Prior studies have demonstrated that combining adsorbent matrix with the functionality polymers could significantly promote the adsorption performance (Suzaimi et al., 2020). Polyethyleneimine (PEI), which is a hydrosoluble cationic polyelectrolyte, has been recognized that its branched macromolecule and the primary (1/4), secondary (2/4), and ternary amine (3/4) groups exhibit outstanding affinity to metal ions (Wang et al., 2020). However, it is difficult to applicate PEI as adsorbent directly because of its free molecule form. Therefore, it is necessary to immobilize PEI on host material to form a suitable and engineered adsorbent for environmental pollution control (Ma et al., 2020). Some studies have verified that PEI modified materials possessed excellent adsorption ability to remove heavy metal ions from aqueous. Wang et al. (2020) reported that PEI modified peanut shell possessed the adsorption quantity toward Cr(VI) was up to 42.5 mg/g at 293 K. Jin et al. (2017) synthesized PEI modified bacterial cellulose that showed the maximum adsorption capacity on Pb(II) was 141 mg/g. And as reported by Zhang et al. (2016), PEI modified nanofibril adsorbent had good Cu(II) removal ability and its maximum capacity was 52.32 mg/g. Compared with these host matrices, hydrochar has more abundant organic functional groups. It is expected that the hydrochar as the host would have a higher adsorption potential. Nevertheless, the procedure of grafting and crosslinking is necessary for PEI immobilization onto the host material. It is difficult to guarantee the PEI loading efficiency and desired properties. Therefore, the regeneration of the precursor of hydrochars via chemical activation is considered to promote mass transfer and catalyst/modifier loadings. A few studies have demonstrated the effect of chemical reagents (NaOH, KOH, HCl, etc.) on the activation of carbon materials (Zhang et al., 2020a; Jain et al., 2016). However, less have concentrated on the role of acid/alkali activation in PEI loadings.

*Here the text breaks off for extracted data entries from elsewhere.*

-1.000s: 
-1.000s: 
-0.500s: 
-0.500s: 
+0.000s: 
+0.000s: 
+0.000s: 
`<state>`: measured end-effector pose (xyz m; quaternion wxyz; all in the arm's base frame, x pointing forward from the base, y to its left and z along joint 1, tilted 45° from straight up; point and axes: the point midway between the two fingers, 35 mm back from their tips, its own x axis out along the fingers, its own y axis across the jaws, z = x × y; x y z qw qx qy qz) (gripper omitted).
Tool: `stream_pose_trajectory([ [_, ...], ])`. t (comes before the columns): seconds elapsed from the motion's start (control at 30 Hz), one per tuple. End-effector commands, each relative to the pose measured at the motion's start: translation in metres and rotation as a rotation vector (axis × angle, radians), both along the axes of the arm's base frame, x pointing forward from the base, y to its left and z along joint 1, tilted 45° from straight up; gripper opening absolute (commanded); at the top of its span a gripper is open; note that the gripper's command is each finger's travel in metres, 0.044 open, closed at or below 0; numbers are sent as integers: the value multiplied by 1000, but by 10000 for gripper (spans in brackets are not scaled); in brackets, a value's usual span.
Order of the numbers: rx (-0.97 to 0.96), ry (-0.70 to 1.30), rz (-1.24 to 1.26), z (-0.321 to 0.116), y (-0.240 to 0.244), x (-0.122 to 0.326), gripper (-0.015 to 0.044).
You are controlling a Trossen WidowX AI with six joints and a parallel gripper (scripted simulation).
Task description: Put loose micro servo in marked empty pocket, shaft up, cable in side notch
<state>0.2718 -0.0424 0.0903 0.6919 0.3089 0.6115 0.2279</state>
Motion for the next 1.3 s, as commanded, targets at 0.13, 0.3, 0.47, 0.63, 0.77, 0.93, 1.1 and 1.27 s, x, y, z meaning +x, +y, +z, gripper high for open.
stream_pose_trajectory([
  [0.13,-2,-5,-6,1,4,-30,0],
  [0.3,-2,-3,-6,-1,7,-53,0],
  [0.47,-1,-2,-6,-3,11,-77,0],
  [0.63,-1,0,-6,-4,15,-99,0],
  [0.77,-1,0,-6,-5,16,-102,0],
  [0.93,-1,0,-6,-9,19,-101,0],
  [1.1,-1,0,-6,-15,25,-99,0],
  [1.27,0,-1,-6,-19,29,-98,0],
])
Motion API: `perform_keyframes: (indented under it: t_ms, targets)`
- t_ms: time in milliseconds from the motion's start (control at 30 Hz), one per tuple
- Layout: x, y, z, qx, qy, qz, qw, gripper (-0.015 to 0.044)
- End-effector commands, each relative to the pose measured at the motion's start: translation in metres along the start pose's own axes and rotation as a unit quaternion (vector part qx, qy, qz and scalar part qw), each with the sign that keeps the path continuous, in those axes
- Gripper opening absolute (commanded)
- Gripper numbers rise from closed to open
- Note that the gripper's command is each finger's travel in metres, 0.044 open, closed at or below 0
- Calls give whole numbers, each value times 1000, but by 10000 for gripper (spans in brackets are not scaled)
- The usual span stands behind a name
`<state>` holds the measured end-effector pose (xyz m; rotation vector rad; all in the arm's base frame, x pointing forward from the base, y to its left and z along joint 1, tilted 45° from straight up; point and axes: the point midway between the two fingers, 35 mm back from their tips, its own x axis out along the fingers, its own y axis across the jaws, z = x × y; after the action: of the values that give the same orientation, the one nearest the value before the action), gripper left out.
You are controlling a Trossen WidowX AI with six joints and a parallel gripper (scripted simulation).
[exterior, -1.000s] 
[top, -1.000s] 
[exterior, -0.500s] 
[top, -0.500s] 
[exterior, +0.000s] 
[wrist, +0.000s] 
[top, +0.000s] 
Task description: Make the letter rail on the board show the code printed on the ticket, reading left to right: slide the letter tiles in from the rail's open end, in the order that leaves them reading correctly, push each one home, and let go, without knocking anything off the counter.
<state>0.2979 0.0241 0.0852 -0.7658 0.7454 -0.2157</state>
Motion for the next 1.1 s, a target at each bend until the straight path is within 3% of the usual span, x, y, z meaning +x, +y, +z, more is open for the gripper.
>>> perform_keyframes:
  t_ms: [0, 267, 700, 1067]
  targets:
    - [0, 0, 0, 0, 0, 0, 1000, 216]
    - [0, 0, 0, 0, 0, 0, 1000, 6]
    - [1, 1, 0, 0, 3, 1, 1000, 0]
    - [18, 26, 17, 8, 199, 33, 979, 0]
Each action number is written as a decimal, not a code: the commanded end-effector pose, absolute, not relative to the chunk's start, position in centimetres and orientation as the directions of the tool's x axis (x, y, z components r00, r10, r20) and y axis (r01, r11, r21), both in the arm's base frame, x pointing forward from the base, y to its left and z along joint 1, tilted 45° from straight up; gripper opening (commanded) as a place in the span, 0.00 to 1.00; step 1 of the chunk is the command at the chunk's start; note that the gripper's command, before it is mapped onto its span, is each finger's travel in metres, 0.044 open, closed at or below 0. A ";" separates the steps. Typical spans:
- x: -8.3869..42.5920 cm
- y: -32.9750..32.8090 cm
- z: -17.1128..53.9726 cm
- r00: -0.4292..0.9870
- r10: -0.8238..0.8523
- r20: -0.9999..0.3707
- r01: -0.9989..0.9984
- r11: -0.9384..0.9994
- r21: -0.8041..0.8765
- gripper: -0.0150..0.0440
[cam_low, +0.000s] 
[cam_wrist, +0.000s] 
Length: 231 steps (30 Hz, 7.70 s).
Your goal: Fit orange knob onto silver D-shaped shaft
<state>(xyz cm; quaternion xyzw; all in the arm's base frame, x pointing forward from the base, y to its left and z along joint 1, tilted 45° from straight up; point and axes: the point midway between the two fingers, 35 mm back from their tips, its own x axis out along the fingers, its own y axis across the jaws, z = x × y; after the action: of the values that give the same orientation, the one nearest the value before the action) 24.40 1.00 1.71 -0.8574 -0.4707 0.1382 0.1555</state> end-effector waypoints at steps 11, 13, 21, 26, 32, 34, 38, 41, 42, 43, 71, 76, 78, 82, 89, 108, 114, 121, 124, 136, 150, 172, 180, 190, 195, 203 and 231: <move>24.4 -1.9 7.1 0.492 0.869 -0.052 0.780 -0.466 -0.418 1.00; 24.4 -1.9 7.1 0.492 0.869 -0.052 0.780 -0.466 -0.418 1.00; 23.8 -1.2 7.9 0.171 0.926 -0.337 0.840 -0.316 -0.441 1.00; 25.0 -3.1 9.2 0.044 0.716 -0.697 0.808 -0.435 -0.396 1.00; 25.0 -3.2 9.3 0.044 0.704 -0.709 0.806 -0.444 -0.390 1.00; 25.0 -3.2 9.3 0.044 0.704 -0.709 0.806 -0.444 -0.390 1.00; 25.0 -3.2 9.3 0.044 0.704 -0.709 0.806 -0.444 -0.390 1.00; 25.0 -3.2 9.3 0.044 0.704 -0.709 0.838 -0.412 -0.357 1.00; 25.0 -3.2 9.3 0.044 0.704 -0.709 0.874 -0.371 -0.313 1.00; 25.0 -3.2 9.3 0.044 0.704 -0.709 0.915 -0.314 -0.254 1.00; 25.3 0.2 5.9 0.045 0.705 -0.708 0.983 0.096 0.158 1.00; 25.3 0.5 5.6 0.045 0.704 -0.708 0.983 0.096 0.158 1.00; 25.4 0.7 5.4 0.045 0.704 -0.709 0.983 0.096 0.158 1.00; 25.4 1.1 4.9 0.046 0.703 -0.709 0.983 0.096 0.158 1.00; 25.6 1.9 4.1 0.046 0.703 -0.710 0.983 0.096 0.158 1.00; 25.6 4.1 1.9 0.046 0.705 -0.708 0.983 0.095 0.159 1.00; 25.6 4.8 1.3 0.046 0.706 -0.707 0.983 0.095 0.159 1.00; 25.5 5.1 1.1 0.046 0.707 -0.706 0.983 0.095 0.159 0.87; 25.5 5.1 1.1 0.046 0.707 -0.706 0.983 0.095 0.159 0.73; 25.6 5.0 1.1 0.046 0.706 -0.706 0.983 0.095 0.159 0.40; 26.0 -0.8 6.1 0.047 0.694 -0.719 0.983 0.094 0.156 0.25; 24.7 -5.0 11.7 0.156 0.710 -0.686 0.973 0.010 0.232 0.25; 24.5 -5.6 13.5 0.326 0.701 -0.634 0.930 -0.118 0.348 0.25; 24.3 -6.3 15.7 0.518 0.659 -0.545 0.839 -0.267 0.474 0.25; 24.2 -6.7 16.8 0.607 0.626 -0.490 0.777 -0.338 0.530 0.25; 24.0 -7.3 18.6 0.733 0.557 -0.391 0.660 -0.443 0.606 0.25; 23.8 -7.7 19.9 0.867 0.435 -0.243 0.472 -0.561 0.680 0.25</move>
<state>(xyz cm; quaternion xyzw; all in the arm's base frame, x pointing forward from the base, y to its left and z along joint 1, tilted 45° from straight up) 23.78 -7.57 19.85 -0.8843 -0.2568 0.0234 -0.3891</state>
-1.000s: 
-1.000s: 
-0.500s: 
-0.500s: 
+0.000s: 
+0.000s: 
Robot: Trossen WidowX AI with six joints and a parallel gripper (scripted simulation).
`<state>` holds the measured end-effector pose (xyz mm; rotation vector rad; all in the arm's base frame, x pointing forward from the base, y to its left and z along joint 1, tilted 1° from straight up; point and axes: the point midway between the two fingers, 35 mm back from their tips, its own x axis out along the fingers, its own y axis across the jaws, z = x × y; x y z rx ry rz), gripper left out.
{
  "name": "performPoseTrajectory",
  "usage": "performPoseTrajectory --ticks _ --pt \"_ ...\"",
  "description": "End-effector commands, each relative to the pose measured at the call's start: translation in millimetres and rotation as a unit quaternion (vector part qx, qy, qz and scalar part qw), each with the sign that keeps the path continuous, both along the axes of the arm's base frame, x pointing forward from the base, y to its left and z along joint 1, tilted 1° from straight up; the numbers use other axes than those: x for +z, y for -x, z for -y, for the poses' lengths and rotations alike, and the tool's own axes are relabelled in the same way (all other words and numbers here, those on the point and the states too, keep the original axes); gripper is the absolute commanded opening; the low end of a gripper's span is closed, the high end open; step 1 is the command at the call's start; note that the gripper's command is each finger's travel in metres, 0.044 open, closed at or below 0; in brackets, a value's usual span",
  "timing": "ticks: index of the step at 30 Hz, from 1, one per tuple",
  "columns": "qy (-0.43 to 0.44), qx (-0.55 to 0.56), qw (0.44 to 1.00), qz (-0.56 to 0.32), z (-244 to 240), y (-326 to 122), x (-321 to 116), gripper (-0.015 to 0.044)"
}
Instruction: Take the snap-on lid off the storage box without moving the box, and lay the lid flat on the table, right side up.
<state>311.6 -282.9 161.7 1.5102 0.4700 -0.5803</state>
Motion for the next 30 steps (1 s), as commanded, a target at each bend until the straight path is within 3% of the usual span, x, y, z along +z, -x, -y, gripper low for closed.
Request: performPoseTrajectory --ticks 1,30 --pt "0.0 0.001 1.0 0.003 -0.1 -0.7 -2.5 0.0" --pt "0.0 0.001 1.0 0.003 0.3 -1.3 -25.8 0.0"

Our hypothesis is to strengthen the surface functionalization of pristine HC through chemical activation, thereby increasing the grafting amount of nitrogen-containing functional groups on the surface of HC during PEI modification, and finally achieve the goal of improving the removal efficiency of the HC matrix to metal ions. The combination of physical chemistry and instrumental chemistry was used to verify this hypothesis. The present study examined the synthesis of PEI loaded hydrochars beyond a chemical activation pretreatment and applied them to remove metal ions in aqueous media. Specifically, it mainly includes (1) to evaluate the influence of acid and alkali pretreated hydrochar to enhance PEI grafting; (2) to examine the adsorption behaviors of acid- and alkali-PEI-HC as functional adsorbents comprehensively; (3) to investigate the potential mechanism for removing Cu(II) and Zn(II). Furthermore, the views on the prospects of HTC products applicated as absorbent precursor are discussed, and come up with suggestions.